### Task directions
Repeat each entry. Keep every line exactly as it is.

(Records from a dataset)

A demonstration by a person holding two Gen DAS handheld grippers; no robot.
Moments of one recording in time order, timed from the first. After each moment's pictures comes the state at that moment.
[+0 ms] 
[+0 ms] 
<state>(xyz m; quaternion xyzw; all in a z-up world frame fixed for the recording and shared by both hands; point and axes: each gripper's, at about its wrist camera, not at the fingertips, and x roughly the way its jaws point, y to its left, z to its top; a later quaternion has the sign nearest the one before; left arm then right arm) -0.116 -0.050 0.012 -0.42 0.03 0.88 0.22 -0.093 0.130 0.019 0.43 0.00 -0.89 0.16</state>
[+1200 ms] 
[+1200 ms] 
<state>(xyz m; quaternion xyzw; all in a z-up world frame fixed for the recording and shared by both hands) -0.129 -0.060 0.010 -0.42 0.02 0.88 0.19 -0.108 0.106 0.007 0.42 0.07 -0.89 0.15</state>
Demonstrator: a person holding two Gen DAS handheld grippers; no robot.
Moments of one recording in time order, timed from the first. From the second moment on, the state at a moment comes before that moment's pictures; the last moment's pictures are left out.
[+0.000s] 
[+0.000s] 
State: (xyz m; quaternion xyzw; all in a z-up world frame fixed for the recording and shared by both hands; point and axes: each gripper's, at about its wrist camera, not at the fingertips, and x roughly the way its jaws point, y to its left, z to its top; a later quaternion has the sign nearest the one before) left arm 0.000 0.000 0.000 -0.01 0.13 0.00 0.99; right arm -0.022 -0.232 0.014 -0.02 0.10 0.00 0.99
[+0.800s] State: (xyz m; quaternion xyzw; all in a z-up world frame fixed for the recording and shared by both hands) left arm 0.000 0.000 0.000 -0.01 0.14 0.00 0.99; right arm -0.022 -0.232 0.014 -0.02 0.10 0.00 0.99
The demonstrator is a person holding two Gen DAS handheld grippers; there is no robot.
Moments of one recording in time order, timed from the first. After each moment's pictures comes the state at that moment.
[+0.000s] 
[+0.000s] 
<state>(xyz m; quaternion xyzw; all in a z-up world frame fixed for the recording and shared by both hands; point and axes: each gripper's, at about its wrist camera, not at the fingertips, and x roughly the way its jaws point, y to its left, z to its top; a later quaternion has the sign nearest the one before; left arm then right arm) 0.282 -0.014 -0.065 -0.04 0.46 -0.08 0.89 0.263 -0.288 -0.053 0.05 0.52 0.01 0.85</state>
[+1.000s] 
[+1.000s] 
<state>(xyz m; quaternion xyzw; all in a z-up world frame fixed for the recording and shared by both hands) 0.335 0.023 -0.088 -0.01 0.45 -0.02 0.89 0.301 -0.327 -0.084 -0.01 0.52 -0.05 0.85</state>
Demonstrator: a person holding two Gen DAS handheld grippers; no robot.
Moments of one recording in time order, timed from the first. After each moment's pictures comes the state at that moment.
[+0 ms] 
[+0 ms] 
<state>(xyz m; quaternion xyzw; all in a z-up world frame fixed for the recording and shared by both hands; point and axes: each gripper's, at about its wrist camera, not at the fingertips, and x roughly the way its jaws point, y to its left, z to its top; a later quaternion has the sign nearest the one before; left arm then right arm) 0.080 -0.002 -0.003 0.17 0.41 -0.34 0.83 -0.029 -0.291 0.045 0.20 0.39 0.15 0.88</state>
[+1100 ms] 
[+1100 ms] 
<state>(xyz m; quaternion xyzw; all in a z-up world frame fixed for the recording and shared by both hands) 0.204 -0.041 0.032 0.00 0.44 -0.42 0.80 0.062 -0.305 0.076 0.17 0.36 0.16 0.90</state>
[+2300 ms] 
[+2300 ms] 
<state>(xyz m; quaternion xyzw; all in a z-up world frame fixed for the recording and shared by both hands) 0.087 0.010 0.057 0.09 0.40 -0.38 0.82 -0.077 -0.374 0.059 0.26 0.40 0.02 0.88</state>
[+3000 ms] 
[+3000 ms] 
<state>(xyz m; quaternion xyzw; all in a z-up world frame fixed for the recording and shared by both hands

### Answer for the task
A demonstration by a person holding two Gen DAS handheld grippers; no robot.
Moments of one recording in time order, timed from the first. After each moment's pictures comes the state at that moment.
[+0 ms] 
[+0 ms] 
<state>(xyz m; quaternion xyzw; all in a z-up world frame fixed for the recording and shared by both hands; point and axes: each gripper's, at about its wrist camera, not at the fingertips, and x roughly the way its jaws point, y to its left, z to its top; a later quaternion has the sign nearest the one before; left arm then right arm) -0.116 -0.050 0.012 -0.42 0.03 0.88 0.22 -0.093 0.130 0.019 0.43 0.00 -0.89 0.16</state>
[+1200 ms] 
[+1200 ms] 
<state>(xyz m; quaternion xyzw; all in a z-up world frame fixed for the recording and shared by both hands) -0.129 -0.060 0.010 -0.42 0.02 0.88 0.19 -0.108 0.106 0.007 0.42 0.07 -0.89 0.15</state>
Demonstrator: a person holding two Gen DAS handheld grippers; no robot.
Moments of one recording in time order, timed from the first. From the second moment on, the state at a moment comes before that moment's pictures; the last moment's pictures are left out.
[+0.000s] 
[+0.000s] 
State: (xyz m; quaternion xyzw; all in a z-up world frame fixed for the recording and shared by both hands; point and axes: each gripper's, at about its wrist camera, not at the fingertips, and x roughly the way its jaws point, y to its left, z to its top; a later quaternion has the sign nearest the one before) left arm 0.000 0.000 0.000 -0.01 0.13 0.00 0.99; right arm -0.022 -0.232 0.014 -0.02 0.10 0.00 0.99
[+0.800s] State: (xyz m; quaternion xyzw; all in a z-up world frame fixed for the recording and shared by both hands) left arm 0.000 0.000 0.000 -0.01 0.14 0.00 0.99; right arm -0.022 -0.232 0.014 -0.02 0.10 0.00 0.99
The demonstrator is a person holding two Gen DAS handheld grippers; there is no robot.
Moments of one recording in time order, timed from the first. After each moment's pictures comes the state at that moment.
[+0.000s] 
[+0.000s] 
<state>(xyz m; quaternion xyzw; all in a z-up world frame fixed for the recording and shared by both hands; point and axes: each gripper's, at about its wrist camera, not at the fingertips, and x roughly the way its jaws point, y to its left, z to its top; a later quaternion has the sign nearest the one before; left arm then right arm) 0.282 -0.014 -0.065 -0.04 0.46 -0.08 0.89 0.263 -0.288 -0.053 0.05 0.52 0.01 0.85</state>
[+1.000s] 
[+1.000s] 
<state>(xyz m; quaternion xyzw; all in a z-up world frame fixed for the recording and shared by both hands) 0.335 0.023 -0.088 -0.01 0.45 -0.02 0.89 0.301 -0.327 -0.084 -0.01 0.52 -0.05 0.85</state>
Demonstrator: a person holding two Gen DAS handheld grippers; no robot.
Moments of one recording in time order, timed from the first. After each moment's pictures comes the state at that moment.
[+0 ms] 
[+0 ms] 
<state>(xyz m; quaternion xyzw; all in a z-up world frame fixed for the recording and shared by both hands; point and axes: each gripper's, at about its wrist camera, not at the fingertips, and x roughly the way its jaws point, y to its left, z to its top; a later quaternion has the sign nearest the one before; left arm then right arm) 0.080 -0.002 -0.003 0.17 0.41 -0.34 0.83 -0.029 -0.291 0.045 0.20 0.39 0.15 0.88</state>
[+1100 ms] 
[+1100 ms] 
<state>(xyz m; quaternion xyzw; all in a z-up world frame fixed for the recording and shared by both hands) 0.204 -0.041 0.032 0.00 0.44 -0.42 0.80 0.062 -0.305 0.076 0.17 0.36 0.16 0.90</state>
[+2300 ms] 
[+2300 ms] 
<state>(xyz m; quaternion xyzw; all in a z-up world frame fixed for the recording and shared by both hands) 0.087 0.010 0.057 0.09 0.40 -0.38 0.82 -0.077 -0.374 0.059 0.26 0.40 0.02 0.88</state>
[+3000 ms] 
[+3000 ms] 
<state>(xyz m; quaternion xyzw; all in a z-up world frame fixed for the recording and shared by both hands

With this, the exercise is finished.